AIM OF THE TASK: The only acceptable output is every entry, printed exactly.
+++ DATASET RECORDS
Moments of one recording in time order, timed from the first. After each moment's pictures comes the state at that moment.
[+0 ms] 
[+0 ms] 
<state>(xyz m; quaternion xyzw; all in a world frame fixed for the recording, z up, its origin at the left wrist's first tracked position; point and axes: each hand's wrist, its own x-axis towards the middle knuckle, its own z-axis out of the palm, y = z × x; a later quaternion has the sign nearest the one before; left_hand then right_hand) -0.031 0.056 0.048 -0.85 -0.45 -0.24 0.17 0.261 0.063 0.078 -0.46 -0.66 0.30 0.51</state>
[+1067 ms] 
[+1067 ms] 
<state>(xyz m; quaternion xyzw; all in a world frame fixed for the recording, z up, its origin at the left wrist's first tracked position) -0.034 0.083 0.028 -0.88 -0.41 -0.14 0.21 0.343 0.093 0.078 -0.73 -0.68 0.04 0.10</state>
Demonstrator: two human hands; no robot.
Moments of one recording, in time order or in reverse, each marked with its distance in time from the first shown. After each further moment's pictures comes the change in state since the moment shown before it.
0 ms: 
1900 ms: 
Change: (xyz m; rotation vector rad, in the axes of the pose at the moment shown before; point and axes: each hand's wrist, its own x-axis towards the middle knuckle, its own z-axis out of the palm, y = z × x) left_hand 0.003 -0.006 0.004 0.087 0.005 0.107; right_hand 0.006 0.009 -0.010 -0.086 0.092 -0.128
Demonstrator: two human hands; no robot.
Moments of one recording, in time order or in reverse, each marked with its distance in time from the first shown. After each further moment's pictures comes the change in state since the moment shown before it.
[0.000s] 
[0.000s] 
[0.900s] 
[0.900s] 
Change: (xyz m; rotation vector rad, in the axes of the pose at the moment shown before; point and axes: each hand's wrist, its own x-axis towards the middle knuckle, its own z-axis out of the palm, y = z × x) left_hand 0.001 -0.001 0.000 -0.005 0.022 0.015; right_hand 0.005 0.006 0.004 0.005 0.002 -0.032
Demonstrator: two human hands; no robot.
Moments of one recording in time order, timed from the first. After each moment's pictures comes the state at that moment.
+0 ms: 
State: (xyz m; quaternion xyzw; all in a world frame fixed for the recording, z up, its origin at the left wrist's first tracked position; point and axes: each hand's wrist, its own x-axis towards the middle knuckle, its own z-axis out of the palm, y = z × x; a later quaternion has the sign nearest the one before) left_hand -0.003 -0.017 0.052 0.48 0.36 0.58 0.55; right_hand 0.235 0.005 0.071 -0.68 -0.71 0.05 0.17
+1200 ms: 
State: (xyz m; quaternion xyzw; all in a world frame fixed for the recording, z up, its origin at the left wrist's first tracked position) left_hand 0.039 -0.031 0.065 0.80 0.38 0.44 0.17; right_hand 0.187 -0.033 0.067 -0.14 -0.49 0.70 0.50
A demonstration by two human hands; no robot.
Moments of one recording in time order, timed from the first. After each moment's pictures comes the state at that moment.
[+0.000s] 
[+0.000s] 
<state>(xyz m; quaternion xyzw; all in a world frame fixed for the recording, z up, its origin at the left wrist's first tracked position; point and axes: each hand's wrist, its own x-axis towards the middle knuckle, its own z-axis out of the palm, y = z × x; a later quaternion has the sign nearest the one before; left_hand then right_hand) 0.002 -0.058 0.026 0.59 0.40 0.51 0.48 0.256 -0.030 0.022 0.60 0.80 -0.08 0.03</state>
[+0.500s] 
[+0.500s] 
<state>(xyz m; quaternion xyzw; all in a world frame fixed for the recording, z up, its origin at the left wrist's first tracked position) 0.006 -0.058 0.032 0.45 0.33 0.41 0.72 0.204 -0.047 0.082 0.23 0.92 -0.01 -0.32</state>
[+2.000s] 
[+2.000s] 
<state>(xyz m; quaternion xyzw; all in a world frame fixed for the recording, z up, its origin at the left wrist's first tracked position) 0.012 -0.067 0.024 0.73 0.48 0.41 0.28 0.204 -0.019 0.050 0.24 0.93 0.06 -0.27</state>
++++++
YOUR RESPONSE:
Moments of one recording in time order, timed from the first. After each moment's pictures comes the state at that moment.
[+0 ms] 
[+0 ms] 
<state>(xyz m; quaternion xyzw; all in a world frame fixed for the recording, z up, its origin at the left wrist's first tracked position; point and axes: each hand's wrist, its own x-axis towards the middle knuckle, its own z-axis out of the palm, y = z × x; a later quaternion has the sign nearest the one before; left_hand then right_hand) -0.031 0.056 0.048 -0.85 -0.45 -0.24 0.17 0.261 0.063 0.078 -0.46 -0.66 0.30 0.51</state>
[+1067 ms] 
[+1067 ms] 
<state>(xyz m; quaternion xyzw; all in a world frame fixed for the recording, z up, its origin at the left wrist's first tracked position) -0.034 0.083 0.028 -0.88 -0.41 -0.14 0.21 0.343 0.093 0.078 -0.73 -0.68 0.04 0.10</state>
Demonstrator: two human hands; no robot.
Moments of one recording, in time order or in reverse, each marked with its distance in time from the first shown. After each further moment's pictures comes the change in state since the moment shown before it.
0 ms: 
1900 ms: 
Change: (xyz m; rotation vector rad, in the axes of the pose at the moment shown before; point and axes: each hand's wrist, its own x-axis towards the middle knuckle, its own z-axis out of the palm, y = z × x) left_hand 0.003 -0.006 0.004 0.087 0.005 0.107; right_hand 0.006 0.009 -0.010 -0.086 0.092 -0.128
Demonstrator: two human hands; no robot.
Moments of one recording, in time order or in reverse, each marked with its distance in time from the first shown. After each further moment's pictures comes the change in state since the moment shown before it.
[0.000s] 
[0.000s] 
[0.900s] 
[0.900s] 
Change: (xyz m; rotation vector rad, in the axes of the pose at the moment shown before; point and axes: each hand's wrist, its own x-axis towards the middle knuckle, its own z-axis out of the palm, y = z × x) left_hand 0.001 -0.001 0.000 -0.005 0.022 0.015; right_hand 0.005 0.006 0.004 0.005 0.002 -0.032
Demonstrator: two human hands; no robot.
Moments of one recording in time order, timed from the first. After each moment's pictures comes the state at that moment.
+0 ms: 
State: (xyz m; quaternion xyzw; all in a world frame fixed for the recording, z up, its origin at the left wrist's first tracked position; point and axes: each hand's wrist, its own x-axis towards the middle knuckle, its own z-axis out of the palm, y = z × x; a later quaternion has the sign nearest the one before) left_hand -0.003 -0.017 0.052 0.48 0.36 0.58 0.55; right_hand 0.235 0.005 0.071 -0.68 -0.71 0.05 0.17
+1200 ms: 
State: (xyz m; quaternion xyzw; all in a world frame fixed for the recording, z up, its origin at the left wrist's first tracked position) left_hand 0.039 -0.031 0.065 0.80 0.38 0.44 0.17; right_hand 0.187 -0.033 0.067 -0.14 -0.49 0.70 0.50
A demonstration by two human hands; no robot.
Moments of one recording in time order, timed from the first. After each moment's pictures comes the state at that moment.
[+0.000s] 
[+0.000s] 
<state>(xyz m; quaternion xyzw; all in a world frame fixed for the recording, z up, its origin at the left wrist's first tracked position; point and axes: each hand's wrist, its own x-axis towards the middle knuckle, its own z-axis out of the palm, y = z × x; a later quaternion has the sign nearest the one before; left_hand then right_hand) 0.002 -0.058 0.026 0.59 0.40 0.51 0.48 0.256 -0.030 0.022 0.60 0.80 -0.08 0.03</state>
[+0.500s] 
[+0.500s] 
<state>(xyz m; quaternion xyzw; all in a world frame fixed for the recording, z up, its origin at the left wrist's first tracked position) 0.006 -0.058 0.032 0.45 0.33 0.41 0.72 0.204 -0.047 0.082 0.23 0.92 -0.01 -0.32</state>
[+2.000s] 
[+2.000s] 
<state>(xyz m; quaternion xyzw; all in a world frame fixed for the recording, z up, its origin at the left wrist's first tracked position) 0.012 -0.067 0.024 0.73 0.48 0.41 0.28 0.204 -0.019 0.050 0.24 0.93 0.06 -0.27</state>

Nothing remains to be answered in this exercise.